In response to the increasing centralization of planning, there is a demand for the involvement of local governments in placemaking by public interest groups like İstanbul Hepimizin Initiative and the Taksim Solidarity Platform. Formed in response to the momentum created by Gezi, these civil initiatives are bottom-up responses to the increasing centralization of the planning process. They advocate for local governance and participatory planning. “The reclamation of public space for the purpose of public use symbolizes a more democratic society, this is why there is so much at stake if this plan for Taksim is carried out,” argues architect Korhan Gümüš, a leading member of both groups.[7]
Even President Recep Tayyip Erdoğan, who characterizes the Gezi incidents as “an attempt to sabotage the Great Turkey,” seems to have recognized the importance of local representation. In late January, he convened several hundred muhtars—independent local governors who were the first elected officials of the Ottoman Empire in the 1830s—from throughout Turkey to discuss their role in governance.

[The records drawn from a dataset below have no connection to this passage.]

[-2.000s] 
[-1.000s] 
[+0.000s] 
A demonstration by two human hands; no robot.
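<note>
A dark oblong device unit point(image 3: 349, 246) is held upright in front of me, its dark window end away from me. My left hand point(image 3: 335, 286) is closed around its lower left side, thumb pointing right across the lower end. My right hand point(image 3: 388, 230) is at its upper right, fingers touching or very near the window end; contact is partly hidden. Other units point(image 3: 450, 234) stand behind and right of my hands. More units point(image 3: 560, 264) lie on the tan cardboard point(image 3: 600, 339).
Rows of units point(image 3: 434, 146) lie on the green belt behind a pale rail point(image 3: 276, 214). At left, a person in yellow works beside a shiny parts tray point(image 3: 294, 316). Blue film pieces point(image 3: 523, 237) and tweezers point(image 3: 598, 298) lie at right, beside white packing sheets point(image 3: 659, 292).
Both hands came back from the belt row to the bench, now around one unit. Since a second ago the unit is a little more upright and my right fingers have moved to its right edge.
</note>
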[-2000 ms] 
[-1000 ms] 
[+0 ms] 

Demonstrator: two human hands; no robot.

Although local governments still have limited influence in placemaking, the Gezi resistance has been an unprecedented challenge to the transformation of public spaces conceived by a top-down agenda alone. A variety of organizations experimenting with self-governance have sprung up since Gezi, from the attempts of environmentalist groups such as Yedikule Bostanı Girişimi to revive old bostans—abandoned Ottoman-era urban gardens—to the very recent proliferation of neighborhood assemblies throughout the country. More fundamentally, the 7 June 2015 elections brought a more diverse parliament, reflecting peoples’ demand for more participatory politics. As post-election euphoria wears off, however, Turkey will have to contend with this new diversity of voices, and public spaces will continue to be a laboratory for more pluralistic governance.
In the polis, to be free meant “neither to rule nor to be ruled,” writes Arendt.[8] Freedom exists, then, only when one is able to leave the “private” realm of the household and enter the “public” realm of the political sphere, where all are equals. While Taksim remains in a state of flux, its future unknown, the meydan’s unruly nature has initiated a discussion that is prompting many with their micro causes to think about what the “public” realm means in Turkey and to possibly create their own spaces of autonomy.
Endnotes
[1] Hannah Arendt, The Human Condition (Chicago: University of Chicago Press, 1958), 198-199.
[2] Atlar, Akif Burak, Interview with author. Istanbul, November, 2014.
[3] Haldun Hürel, Istanbul’un Ansiklopedik Öyküsü (Istanbul: Kapı Yayınları, 2008), 754.
[4] Sinan Povlan and Neslihan Aydin Yönet, “Story of Taksim Square’s Transformation: “From Death’s stillness to life’s Hubbub” (paper presented at 14th International Planning History Society Conference “Urban Transformation: Controversies, Contrasts and Challenges,” Istanbul, July 12-15, 2010).
[5] Yapıcı, Mücella. Interview with author. Istanbul, January, 2015.
[6] Arendt, The Human Condition, 57.
[7] Gümüš, Korhan. Interview with author. Istanbul, October 2014.
[8] Arendt, The Human Condition, 32.